Exercise description
Reproduce each line from the first in the data through the line that contains "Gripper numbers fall" exactly; give nothing else.

Data segment

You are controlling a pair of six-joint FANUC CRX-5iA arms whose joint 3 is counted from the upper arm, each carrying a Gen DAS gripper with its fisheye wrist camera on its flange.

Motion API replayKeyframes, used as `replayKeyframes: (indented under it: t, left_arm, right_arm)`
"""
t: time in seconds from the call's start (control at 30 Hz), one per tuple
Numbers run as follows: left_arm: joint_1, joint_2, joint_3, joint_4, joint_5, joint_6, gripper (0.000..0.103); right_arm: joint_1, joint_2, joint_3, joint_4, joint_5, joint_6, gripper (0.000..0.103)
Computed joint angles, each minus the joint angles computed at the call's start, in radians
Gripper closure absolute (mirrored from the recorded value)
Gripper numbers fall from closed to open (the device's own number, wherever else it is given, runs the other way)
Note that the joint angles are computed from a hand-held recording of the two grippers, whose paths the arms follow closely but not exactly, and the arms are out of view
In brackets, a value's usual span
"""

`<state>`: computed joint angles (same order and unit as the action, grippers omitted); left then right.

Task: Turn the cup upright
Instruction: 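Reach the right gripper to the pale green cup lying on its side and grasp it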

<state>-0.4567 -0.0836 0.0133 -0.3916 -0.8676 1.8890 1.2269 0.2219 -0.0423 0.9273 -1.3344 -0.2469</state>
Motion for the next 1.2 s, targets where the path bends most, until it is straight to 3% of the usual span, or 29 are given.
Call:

Solution
You are controlling a pair of six-joint FANUC CRX-5iA arms whose joint 3 is counted from the upper arm, each carrying a Gen DAS gripper with its fisheye wrist camera on its flange.

Motion API replayKeyframes, used as `replayKeyframes: (indented under it: t, left_arm, right_arm)`
"""
t: time in seconds from the call's start (control at 30 Hz), one per tuple
Numbers run as follows: left_arm: joint_1, joint_2, joint_3, joint_4, joint_5, joint_6, gripper (0.000..0.103); right_arm: joint_1, joint_2, joint_3, joint_4, joint_5, joint_6, gripper (0.000..0.103)
Computed joint angles, each minus the joint angles computed at the call's start, in radians
Gripper closure absolute (mirrored from the recorded value)
Gripper numbers fall from closed to open (the device's own number, wherever else it is given, runs the other way)

This response is complete, and nothing else is pending.